- 2x2 – 6x + 9/2 = 0
- 3x2 – 4x + 1 = 0
(iii)
The condition 2×2 – 6x + (9/2) = 0 has genuine and equivalent roots.
![\[D\text{ }=\text{ }b2\text{ }\text{ }4ac\]](https://www.learnatnoon.com/s/wp-content/ql-cache/quicklatex.com-b41e3ab8878b14270e13bc1b94e384e5_l3.png "Rendered by QuickLaTeX.com")

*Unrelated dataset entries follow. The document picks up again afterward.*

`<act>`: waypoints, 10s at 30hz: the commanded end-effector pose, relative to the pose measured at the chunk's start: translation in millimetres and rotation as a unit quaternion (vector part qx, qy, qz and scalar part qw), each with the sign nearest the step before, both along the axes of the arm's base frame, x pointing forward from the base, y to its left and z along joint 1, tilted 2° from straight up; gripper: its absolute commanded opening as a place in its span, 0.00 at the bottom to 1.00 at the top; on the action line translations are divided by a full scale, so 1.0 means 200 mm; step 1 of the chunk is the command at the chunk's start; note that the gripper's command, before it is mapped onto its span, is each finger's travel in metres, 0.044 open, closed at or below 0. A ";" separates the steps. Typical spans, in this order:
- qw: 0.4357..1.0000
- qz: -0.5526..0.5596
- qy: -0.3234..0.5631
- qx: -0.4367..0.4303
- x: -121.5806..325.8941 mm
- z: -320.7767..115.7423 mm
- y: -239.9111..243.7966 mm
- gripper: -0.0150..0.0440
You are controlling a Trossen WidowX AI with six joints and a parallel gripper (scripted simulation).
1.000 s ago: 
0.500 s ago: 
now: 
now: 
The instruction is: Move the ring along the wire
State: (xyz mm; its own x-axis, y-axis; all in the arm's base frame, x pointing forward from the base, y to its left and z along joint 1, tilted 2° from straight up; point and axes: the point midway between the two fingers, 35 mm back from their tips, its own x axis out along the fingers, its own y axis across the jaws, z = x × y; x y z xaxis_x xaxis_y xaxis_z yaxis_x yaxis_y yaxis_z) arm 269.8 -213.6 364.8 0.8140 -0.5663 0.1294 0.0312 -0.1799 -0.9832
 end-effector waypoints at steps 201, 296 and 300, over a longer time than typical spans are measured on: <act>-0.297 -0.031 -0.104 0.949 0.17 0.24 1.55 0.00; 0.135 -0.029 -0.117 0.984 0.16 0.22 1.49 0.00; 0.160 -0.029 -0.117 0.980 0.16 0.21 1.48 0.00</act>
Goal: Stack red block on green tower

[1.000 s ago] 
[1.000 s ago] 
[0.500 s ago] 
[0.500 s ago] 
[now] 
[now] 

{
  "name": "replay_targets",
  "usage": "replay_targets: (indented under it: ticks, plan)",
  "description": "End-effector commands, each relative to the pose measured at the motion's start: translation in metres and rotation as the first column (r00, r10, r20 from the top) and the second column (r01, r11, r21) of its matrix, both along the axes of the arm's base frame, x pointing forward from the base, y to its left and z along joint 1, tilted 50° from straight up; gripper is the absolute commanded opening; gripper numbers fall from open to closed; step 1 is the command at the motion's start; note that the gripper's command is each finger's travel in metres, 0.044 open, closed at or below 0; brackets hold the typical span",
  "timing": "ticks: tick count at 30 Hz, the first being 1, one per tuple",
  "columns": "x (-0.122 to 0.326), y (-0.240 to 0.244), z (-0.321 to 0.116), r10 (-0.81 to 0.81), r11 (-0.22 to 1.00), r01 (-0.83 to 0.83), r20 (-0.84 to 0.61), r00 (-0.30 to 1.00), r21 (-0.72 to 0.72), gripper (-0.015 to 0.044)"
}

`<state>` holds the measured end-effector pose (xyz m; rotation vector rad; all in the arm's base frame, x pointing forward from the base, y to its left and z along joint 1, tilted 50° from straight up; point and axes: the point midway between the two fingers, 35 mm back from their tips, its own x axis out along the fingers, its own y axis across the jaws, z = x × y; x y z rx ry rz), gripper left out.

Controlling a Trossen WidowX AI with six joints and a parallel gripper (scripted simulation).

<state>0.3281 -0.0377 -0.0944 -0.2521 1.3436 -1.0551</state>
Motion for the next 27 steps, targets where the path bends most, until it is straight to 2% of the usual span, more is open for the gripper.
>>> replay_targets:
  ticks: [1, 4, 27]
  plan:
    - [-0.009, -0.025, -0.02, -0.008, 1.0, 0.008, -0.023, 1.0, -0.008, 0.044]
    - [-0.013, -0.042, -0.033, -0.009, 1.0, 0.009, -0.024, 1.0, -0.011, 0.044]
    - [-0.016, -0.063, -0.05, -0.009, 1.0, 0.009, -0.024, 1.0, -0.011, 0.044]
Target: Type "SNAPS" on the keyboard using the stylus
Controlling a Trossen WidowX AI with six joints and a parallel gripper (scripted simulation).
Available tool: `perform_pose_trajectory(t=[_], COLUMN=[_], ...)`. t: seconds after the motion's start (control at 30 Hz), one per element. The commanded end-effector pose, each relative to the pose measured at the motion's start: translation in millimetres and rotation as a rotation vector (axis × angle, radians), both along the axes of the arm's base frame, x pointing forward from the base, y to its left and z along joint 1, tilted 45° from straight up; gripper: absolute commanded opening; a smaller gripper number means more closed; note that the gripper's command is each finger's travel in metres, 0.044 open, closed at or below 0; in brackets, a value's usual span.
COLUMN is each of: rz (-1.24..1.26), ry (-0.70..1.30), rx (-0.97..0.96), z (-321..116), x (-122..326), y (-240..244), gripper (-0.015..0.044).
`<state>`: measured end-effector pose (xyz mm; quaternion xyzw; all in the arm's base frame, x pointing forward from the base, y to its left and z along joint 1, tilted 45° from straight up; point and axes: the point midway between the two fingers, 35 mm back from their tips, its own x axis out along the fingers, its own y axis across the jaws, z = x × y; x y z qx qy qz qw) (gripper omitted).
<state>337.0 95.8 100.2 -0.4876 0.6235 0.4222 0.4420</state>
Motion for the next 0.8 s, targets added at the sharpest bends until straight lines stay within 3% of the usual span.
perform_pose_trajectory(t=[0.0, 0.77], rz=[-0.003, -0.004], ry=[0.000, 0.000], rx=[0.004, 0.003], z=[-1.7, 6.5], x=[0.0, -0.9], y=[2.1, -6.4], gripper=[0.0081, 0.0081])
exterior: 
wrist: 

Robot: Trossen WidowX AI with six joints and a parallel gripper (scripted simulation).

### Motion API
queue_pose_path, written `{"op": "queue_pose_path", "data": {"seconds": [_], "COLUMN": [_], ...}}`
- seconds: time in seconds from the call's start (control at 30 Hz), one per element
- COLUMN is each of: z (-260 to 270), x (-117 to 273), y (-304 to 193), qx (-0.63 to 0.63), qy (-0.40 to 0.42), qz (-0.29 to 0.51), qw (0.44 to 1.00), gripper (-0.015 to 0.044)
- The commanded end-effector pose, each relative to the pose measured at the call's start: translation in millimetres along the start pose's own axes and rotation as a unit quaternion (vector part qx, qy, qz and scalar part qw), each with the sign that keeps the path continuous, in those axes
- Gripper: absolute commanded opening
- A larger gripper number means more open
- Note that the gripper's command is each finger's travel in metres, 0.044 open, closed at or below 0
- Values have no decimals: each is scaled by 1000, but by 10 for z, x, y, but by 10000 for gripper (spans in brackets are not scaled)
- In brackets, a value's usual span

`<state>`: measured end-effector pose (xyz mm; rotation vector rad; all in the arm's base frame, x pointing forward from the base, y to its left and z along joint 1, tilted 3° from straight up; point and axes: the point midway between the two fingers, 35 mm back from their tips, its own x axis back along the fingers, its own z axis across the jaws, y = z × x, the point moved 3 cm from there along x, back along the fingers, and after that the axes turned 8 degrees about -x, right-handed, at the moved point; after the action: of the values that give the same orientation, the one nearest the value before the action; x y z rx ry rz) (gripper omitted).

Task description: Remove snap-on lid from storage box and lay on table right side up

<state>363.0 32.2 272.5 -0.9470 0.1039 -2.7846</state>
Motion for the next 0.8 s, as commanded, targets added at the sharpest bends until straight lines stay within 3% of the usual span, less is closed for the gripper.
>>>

![\[=\text{ }\left( -\text{ }6 \right)2\text{ }\text{ }4\left( 2 \right)\text{ }\left( 9/2 \right)\]](https://www.learnatnoon.com/s/wp-content/ql-cache/quicklatex.com-8de711d3650c13ad4516764e712f8777_l3.png "Rendered by QuickLaTeX.com")
![\[=\text{ }36\text{ }\text{ }36\text{ }=\text{ }0\]](https://www.learnatnoon.com/s/wp-content/ql-cache/quicklatex.com-b5177782a31bb89c993b36c9fa1eaae6_l3.png "Rendered by QuickLaTeX.com")
Thus, the roots are genuine and equivalent.
(iv)
The condition 3×2 – 4x + 1 = 0 has two genuine and unmistakable roots.
![\[=\text{ }\left( -\text{ }4 \right)2\text{ }\text{ }4\left( 3 \right)\left( 1 \right)\]](https://www.learnatnoon.com/s/wp-content/ql-cache/quicklatex.com-37b119b245fb9fe91870ffd979bb860d_l3.png "Rendered by QuickLaTeX.com")
= 16 – 12 > 0
Consequently, the roots are genuine and particular.